Collected data
____

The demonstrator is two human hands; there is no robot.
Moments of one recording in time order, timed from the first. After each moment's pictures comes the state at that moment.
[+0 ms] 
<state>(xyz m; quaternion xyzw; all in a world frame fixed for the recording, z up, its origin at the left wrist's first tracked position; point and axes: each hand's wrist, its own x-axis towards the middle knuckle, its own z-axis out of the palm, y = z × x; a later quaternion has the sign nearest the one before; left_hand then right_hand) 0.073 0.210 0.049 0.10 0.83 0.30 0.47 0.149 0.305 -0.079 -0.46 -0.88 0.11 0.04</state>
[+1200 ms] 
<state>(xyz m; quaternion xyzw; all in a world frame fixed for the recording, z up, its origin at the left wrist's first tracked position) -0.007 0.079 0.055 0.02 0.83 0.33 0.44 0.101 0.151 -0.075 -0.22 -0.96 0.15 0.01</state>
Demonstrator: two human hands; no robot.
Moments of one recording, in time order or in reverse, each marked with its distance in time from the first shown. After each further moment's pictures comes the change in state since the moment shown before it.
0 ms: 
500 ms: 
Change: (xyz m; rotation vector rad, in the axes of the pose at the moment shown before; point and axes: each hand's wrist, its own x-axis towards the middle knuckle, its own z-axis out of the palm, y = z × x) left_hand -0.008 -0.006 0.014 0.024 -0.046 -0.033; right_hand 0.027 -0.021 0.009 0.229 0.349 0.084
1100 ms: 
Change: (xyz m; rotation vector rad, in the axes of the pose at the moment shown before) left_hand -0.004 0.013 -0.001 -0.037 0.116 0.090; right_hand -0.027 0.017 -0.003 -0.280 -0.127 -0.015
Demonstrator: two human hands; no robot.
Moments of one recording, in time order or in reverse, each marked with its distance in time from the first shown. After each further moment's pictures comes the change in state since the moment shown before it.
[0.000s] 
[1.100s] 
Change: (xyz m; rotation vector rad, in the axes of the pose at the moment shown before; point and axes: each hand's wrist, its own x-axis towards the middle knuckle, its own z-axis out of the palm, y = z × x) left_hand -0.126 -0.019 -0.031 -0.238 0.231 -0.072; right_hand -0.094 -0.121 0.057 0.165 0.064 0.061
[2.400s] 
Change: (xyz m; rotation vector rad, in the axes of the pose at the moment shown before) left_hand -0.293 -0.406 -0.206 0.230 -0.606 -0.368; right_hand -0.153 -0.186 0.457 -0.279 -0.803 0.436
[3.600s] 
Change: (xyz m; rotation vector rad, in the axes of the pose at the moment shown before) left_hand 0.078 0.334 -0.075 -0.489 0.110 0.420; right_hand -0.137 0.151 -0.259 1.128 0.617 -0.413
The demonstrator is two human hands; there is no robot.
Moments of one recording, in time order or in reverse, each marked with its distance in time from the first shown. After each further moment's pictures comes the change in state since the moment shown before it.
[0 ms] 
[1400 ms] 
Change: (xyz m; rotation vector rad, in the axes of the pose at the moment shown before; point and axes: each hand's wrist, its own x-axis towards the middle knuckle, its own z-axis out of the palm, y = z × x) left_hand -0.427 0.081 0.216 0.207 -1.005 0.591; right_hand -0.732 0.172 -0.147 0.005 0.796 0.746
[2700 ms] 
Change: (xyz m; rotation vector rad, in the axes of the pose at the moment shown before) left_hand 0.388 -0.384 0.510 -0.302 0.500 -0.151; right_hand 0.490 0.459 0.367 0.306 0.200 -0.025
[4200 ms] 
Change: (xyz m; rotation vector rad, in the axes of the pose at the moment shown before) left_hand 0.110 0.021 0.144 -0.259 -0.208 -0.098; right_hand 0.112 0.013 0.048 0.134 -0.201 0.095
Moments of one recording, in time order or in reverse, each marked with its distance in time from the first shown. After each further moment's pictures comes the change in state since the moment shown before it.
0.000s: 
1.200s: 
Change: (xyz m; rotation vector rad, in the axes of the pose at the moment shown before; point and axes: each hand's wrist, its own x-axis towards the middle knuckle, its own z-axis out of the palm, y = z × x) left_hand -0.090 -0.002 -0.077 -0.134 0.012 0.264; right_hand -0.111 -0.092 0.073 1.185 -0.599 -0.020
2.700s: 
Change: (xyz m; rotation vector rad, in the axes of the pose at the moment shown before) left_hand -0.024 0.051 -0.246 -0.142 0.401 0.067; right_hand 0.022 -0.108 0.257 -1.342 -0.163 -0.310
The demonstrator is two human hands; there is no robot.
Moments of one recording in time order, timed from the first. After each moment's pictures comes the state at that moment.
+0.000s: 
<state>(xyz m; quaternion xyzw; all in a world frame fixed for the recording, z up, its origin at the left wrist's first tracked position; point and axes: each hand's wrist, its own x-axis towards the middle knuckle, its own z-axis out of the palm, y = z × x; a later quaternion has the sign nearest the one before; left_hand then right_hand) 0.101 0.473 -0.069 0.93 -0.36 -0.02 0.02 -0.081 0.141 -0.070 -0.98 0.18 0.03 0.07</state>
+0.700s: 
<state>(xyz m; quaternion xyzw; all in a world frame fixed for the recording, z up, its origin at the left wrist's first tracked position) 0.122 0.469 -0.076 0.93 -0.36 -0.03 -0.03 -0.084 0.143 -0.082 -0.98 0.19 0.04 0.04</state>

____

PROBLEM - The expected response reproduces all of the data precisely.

SOLUTION -
The demonstrator is two human hands; there is no robot.
Moments of one recording in time order, timed from the first. After each moment's pictures comes the state at that moment.
[+0 ms] 
<state>(xyz m; quaternion xyzw; all in a world frame fixed for the recording, z up, its origin at the left wrist's first tracked position; point and axes: each hand's wrist, its own x-axis towards the middle knuckle, its own z-axis out of the palm, y = z × x; a later quaternion has the sign nearest the one before; left_hand then right_hand) 0.073 0.210 0.049 0.10 0.83 0.30 0.47 0.149 0.305 -0.079 -0.46 -0.88 0.11 0.04</state>
[+1200 ms] 
<state>(xyz m; quaternion xyzw; all in a world frame fixed for the recording, z up, its origin at the left wrist's first tracked position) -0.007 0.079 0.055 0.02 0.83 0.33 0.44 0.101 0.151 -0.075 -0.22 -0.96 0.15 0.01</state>
Demonstrator: two human hands; no robot.
Moments of one recording, in time order or in reverse, each marked with its distance in time from the first shown. After each further moment's pictures comes the change in state since the moment shown before it.
0 ms: 
500 ms: 
Change: (xyz m; rotation vector rad, in the axes of the pose at the moment shown before; point and axes: each hand's wrist, its own x-axis towards the middle knuckle, its own z-axis out of the palm, y = z × x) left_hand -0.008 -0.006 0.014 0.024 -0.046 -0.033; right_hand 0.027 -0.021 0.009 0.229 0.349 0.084
1100 ms: 
Change: (xyz m; rotation vector rad, in the axes of the pose at the moment shown before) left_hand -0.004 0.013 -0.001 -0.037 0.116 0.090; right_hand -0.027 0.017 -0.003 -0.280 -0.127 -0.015
Demonstrator: two human hands; no robot.
Moments of one recording, in time order or in reverse, each marked with its distance in time from the first shown. After each further moment's pictures comes the change in state since the moment shown before it.
[0.000s] 
[1.100s] 
Change: (xyz m; rotation vector rad, in the axes of the pose at the moment shown before; point and axes: each hand's wrist, its own x-axis towards the middle knuckle, its own z-axis out of the palm, y = z × x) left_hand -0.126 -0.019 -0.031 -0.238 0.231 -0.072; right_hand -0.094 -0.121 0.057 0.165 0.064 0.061
[2.400s] 
Change: (xyz m; rotation vector rad, in the axes of the pose at the moment shown before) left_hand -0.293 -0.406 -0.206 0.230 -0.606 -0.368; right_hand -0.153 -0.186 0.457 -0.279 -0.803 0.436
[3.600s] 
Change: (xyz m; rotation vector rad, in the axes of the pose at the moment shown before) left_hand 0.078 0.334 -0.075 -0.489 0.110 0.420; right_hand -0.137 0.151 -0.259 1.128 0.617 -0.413
The demonstrator is two human hands; there is no robot.
Moments of one recording, in time order or in reverse, each marked with its distance in time from the first shown. After each further moment's pictures comes the change in state since the moment shown before it.
[0 ms] 
[1400 ms] 
Change: (xyz m; rotation vector rad, in the axes of the pose at the moment shown before; point and axes: each hand's wrist, its own x-axis towards the middle knuckle, its own z-axis out of the palm, y = z × x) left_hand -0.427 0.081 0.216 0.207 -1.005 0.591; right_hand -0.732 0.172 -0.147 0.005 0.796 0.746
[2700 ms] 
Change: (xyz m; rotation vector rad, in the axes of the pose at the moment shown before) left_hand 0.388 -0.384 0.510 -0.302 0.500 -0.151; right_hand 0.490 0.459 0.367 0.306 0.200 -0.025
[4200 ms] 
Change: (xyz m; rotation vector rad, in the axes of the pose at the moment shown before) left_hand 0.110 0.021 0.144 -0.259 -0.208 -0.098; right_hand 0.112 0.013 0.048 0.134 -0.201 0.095
Moments of one recording, in time order or in reverse, each marked with its distance in time from the first shown. After each further moment's pictures comes the change in state since the moment shown before it.
0.000s: 
1.200s: 
Change: (xyz m; rotation vector rad, in the axes of the pose at the moment shown before; point and axes: each hand's wrist, its own x-axis towards the middle knuckle, its own z-axis out of the palm, y = z × x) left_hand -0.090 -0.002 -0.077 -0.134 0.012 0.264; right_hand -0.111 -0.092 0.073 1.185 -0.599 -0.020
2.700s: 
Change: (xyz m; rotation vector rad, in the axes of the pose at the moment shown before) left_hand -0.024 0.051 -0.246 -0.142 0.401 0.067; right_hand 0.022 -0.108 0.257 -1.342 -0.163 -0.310
The demonstrator is two human hands; there is no robot.
Moments of one recording in time order, timed from the first. After each moment's pictures comes the state at that moment.
+0.000s: 
<state>(xyz m; quaternion xyzw; all in a world frame fixed for the recording, z up, its origin at the left wrist's first tracked position; point and axes: each hand's wrist, its own x-axis towards the middle knuckle, its own z-axis out of the palm, y = z × x; a later quaternion has the sign nearest the one before; left_hand then right_hand) 0.101 0.473 -0.069 0.93 -0.36 -0.02 0.02 -0.081 0.141 -0.070 -0.98 0.18 0.03 0.07</state>
+0.700s: 
<state>(xyz m; quaternion xyzw; all in a world frame fixed for the recording, z up, its origin at the left wrist's first tracked position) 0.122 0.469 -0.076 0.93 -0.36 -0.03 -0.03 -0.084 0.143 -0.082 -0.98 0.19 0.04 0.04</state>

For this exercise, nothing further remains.